Look below for the line that contains "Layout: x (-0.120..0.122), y", then copy it and each following line exactly, through and including the line that contains "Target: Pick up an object".

*** Material provided

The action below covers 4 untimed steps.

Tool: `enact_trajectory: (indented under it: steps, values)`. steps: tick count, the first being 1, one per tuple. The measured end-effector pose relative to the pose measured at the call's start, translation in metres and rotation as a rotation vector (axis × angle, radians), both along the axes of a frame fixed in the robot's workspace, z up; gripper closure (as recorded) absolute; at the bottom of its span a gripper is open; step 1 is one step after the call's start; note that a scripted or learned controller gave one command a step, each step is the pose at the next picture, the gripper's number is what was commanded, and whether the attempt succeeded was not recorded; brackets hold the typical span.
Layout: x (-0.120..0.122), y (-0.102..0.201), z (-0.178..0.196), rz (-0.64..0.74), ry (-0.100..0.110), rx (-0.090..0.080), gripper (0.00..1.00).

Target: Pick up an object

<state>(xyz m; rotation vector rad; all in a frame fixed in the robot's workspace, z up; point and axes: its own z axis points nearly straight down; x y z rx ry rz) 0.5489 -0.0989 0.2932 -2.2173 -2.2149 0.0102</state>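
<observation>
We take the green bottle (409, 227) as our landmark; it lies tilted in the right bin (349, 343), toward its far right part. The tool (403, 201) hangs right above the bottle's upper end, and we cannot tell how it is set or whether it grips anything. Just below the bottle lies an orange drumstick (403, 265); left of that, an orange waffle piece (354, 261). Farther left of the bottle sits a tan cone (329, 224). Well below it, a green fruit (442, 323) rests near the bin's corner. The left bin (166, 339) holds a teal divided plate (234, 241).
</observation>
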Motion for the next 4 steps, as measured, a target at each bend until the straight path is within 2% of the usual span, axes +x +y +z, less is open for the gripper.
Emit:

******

◆ Response to this exercise ◆
Layout: x (-0.120..0.122), y (-0.102..0.201), z (-0.178..0.196), rz (-0.64..0.74), ry (-0.100..0.110), rx (-0.090..0.080), gripper (0.00..1.00).

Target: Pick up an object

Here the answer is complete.